WORK REQUEST: Reproduce the entire listing below exactly.

* * * * * * *

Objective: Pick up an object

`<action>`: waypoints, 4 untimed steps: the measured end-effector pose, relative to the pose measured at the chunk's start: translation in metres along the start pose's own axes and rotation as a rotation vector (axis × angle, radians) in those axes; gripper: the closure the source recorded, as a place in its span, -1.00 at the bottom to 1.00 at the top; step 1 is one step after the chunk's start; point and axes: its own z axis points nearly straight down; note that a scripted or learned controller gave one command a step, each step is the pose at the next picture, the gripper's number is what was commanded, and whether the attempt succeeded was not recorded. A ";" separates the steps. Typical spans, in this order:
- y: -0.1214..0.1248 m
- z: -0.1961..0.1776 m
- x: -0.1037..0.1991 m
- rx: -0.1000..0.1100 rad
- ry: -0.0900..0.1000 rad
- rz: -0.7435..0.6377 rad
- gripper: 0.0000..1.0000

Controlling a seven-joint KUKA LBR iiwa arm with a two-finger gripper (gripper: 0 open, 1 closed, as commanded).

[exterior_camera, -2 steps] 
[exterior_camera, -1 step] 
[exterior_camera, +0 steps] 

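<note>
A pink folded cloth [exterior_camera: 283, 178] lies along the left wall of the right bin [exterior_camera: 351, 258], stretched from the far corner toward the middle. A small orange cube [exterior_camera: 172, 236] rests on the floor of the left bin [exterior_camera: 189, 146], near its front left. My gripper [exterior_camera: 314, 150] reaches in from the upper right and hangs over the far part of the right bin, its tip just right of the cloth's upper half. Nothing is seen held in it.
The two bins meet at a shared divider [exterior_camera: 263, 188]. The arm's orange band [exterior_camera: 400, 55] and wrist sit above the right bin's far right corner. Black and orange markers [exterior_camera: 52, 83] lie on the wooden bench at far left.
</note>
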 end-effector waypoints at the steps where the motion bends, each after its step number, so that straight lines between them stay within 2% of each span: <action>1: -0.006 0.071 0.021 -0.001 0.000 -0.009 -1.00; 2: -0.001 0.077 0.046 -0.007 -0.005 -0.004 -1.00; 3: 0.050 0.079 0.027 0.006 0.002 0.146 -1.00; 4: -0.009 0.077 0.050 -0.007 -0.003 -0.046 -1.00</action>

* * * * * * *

WRITTEN SOLUTION:
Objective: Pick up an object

`<action>`: waypoints, 4 untimed steps: the measured end-effector pose, relative to the pose measured at the chunk's start: translation in metres along the start pose's own axes and rotation as a rotation vector (axis × angle, radians) in those axes; gripper: the closure the source recorded, as a place in its span, -1.00 at the bottom to 1.00 at the top; step 1 is one step after the chunk's start; point and axes: its own z axis points nearly straight down; note that a scripted or learned controller gave one command a step, each step is the pose at the next picture, the gripper's number is what was commanded, and whether the attempt succeeded was not recorded. A ";" separates the steps. Typical spans, in this order:
- y: -0.1214..0.1248 m
- z: -0.1961..0.1776 m
- x: -0.1037..0.1991 m
- rx: -0.1000..0.1100 rad
- ry: -0.0900..0.1000 rad
- rz: -0.7435..0.6377 rad
- gripper: 0.0000..1.0000

Controlling a seven-joint KUKA LBR iiwa arm with a two-finger gripper (gripper: 0 open, 1 closed, as commanded).

[exterior_camera, -2 steps] 
[exterior_camera, -1 step] 
[exterior_camera, +0 steps] 

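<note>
A pink folded cloth [exterior_camera: 283, 178] lies along the left wall of the right bin [exterior_camera: 351, 258], stretched from the far corner toward the middle. A small orange cube [exterior_camera: 172, 236] rests on the floor of the left bin [exterior_camera: 189, 146], near its front left. My gripper [exterior_camera: 314, 150] reaches in from the upper right and hangs over the far part of the right bin, its tip just right of the cloth's upper half. Nothing is seen held in it.
The two bins meet at a shared divider [exterior_camera: 263, 188]. The arm's orange band [exterior_camera: 400, 55] and wrist sit above the right bin's far right corner. Black and orange markers [exterior_camera: 52, 83] lie on the wooden bench at far left.
</note>
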 end-effector waypoints at the steps where the motion bends, each after its step number, so that straight lines between them stay within 2% of each span: <action>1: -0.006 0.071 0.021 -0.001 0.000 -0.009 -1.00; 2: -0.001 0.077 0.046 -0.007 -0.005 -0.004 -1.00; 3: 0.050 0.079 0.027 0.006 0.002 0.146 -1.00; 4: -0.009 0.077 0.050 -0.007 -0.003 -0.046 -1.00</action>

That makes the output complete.